> [Exercise data]
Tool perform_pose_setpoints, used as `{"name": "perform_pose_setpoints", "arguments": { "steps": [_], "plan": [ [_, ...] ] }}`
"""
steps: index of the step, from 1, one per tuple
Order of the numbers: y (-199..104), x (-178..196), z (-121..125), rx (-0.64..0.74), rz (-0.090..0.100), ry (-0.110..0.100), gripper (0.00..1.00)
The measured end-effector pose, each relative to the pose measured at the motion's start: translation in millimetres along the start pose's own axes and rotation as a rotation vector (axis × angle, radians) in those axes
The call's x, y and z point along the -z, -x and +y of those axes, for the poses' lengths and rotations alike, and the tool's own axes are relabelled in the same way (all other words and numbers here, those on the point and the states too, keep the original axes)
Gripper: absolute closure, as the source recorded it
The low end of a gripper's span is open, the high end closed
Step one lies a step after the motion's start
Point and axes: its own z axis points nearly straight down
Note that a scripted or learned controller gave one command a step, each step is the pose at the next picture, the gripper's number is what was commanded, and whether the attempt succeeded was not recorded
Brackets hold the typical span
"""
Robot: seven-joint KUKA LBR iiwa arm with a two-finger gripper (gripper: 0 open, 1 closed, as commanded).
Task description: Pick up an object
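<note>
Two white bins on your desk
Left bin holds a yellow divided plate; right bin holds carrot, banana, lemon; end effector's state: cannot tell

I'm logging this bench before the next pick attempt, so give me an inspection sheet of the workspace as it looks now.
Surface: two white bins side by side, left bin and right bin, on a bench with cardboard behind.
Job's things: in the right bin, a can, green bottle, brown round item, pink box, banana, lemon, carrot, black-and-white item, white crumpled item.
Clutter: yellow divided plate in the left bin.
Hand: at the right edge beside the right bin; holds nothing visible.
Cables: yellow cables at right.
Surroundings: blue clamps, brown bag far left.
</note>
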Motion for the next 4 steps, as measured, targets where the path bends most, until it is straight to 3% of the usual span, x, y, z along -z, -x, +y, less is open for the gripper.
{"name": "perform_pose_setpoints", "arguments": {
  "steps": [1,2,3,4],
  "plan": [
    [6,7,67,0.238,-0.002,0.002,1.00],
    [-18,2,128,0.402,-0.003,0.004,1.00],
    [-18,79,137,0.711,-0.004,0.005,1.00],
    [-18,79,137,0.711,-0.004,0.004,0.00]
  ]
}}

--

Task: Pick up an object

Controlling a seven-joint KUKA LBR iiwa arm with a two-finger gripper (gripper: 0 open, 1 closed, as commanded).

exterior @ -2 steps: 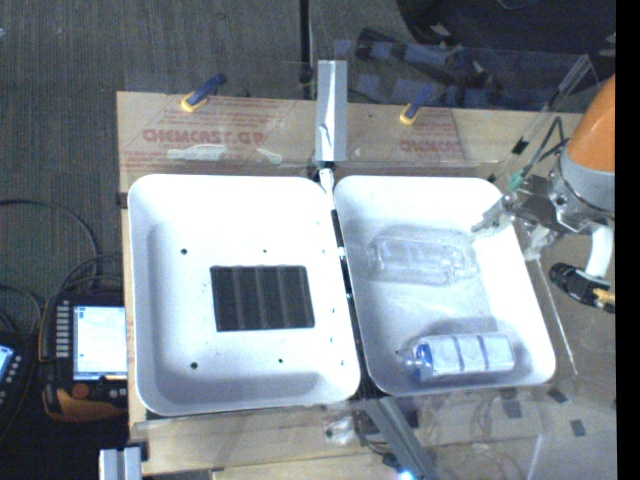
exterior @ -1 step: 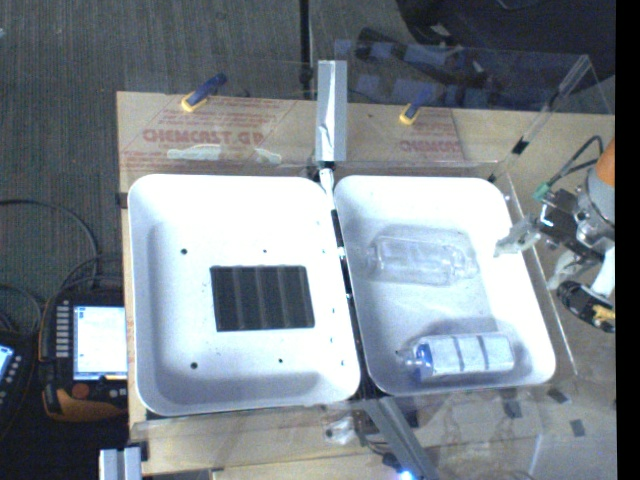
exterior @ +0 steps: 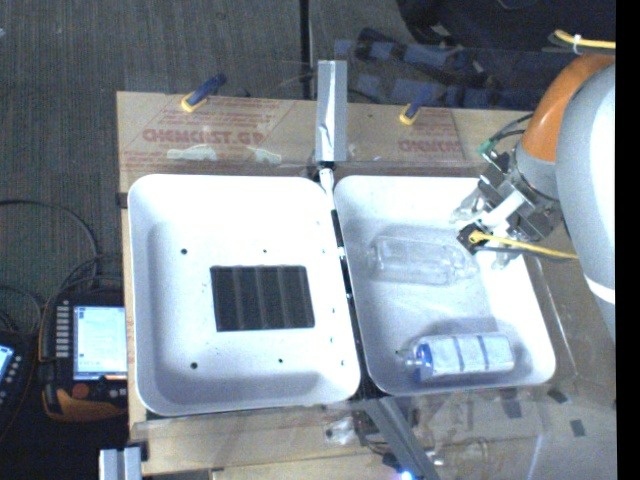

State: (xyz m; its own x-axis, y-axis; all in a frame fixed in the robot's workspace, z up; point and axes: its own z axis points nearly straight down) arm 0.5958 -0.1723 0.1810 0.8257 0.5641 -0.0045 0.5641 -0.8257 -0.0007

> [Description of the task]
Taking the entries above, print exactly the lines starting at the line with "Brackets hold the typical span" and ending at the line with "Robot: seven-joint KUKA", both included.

> [Solution to the exercise]
Brackets hold the typical span
"""
Robot: seven-joint KUKA LBR iiwa arm with a two-finger gripper (gripper: 0 open, 1 closed, as commanded).

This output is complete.